— Task brief —
The records are to be repeated in full. Every line must match.

(Stored items)
══════
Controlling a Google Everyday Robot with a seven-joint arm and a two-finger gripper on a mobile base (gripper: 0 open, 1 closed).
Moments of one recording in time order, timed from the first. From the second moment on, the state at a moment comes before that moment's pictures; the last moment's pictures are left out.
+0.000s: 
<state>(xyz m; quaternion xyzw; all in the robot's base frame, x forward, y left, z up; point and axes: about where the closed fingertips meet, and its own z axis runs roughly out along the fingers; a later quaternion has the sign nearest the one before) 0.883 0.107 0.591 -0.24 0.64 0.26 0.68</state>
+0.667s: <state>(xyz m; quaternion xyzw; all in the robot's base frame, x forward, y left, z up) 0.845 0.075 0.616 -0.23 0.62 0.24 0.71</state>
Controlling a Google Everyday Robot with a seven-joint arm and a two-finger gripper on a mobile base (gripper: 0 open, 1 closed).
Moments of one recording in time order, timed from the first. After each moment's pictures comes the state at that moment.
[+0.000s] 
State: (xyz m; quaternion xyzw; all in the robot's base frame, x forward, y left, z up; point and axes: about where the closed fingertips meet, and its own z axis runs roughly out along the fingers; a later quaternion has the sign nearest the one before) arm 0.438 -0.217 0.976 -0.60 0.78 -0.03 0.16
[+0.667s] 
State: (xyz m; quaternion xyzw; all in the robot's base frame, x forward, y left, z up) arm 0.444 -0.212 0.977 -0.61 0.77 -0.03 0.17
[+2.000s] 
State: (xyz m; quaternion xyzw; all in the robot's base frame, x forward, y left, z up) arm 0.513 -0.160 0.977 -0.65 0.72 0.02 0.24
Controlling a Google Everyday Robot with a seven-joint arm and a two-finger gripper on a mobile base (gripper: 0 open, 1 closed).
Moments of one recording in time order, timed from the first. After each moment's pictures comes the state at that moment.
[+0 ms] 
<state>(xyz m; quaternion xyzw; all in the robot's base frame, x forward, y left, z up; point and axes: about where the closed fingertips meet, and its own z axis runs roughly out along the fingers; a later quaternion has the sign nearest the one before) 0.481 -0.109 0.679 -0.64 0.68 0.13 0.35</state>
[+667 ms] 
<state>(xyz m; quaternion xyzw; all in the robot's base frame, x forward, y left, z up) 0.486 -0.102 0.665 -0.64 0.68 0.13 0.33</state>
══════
— Response for this exercise —
Controlling a Google Everyday Robot with a seven-joint arm and a two-finger gripper on a mobile base (gripper: 0 open, 1 closed).
Moments of one recording in time order, timed from the first. From the second moment on, the state at a moment comes before that moment's pictures; the last moment's pictures are left out.
+0.000s: 
<state>(xyz m; quaternion xyzw; all in the robot's base frame, x forward, y left, z up; point and axes: about where the closed fingertips meet, and its own z axis runs roughly out along the fingers; a later quaternion has the sign nearest the one before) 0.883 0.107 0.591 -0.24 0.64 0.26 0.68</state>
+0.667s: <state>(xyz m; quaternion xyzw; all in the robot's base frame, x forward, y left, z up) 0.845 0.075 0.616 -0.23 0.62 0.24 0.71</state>
Controlling a Google Everyday Robot with a seven-joint arm and a two-finger gripper on a mobile base (gripper: 0 open, 1 closed).
Moments of one recording in time order, timed from the first. After each moment's pictures comes the state at that moment.
[+0.000s] 
State: (xyz m; quaternion xyzw; all in the robot's base frame, x forward, y left, z up; point and axes: about where the closed fingertips meet, and its own z axis runs roughly out along the fingers; a later quaternion has the sign nearest the one before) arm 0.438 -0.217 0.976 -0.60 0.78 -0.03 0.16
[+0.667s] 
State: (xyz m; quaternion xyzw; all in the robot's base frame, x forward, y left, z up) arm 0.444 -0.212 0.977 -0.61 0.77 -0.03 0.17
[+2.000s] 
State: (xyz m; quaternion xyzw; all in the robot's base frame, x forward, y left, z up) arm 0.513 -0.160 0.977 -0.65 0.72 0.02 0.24
Controlling a Google Everyday Robot with a seven-joint arm and a two-finger gripper on a mobile base (gripper: 0 open, 1 closed).
Moments of one recording in time order, timed from the first. After each moment's pictures comes the state at that moment.
[+0 ms] 
<state>(xyz m; quaternion xyzw; all in the robot's base frame, x forward, y left, z up; point and axes: about where the closed fingertips meet, and its own z axis runs roughly out along the fingers; a later quaternion has the sign nearest the one before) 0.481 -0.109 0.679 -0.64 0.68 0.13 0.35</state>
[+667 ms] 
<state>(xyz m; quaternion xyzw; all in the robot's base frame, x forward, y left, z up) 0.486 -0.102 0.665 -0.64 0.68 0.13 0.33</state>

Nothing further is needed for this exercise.